**PROBLEM DESCRIPTION**. Find the number of lines containing the string "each" in the data. Answer with the number by itself.

**SUPPLIED DATA**.
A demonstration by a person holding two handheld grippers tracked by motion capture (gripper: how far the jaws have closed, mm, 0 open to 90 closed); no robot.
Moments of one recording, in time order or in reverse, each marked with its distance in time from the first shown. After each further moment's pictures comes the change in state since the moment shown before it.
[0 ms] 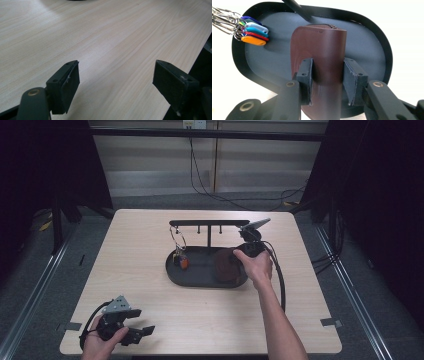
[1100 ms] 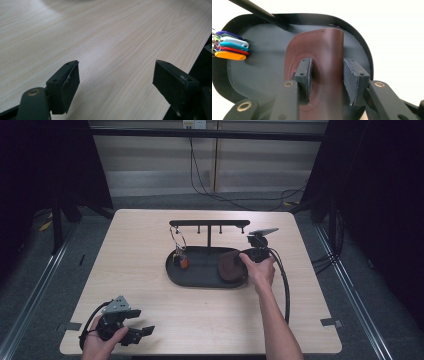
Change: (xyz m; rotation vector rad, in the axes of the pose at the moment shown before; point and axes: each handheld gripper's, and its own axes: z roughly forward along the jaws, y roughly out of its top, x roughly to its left) left arm 0.001 -0.001 0.000 0.006 -0.003 -0.005; right arm -0.034 -0.012 0.023 -0.102 0.002 0.085
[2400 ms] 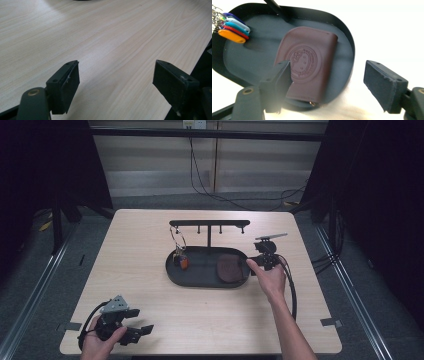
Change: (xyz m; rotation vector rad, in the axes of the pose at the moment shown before) left arm 0.002 -0.001 -0.002 -0.017 0.015 -0.020; right arm -0.009 -0.026 -0.030 -0.085 -0.017 -0.160
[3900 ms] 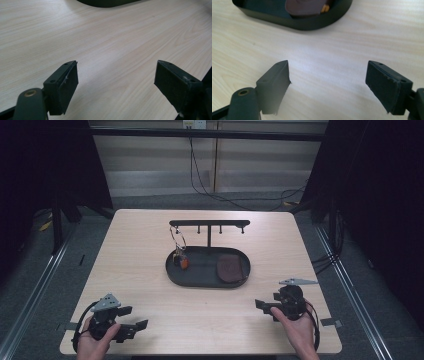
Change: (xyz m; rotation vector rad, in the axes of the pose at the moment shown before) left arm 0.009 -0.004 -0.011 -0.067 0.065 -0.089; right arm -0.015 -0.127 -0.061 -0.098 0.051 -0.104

**RESPONSE TO THE TASK**. 2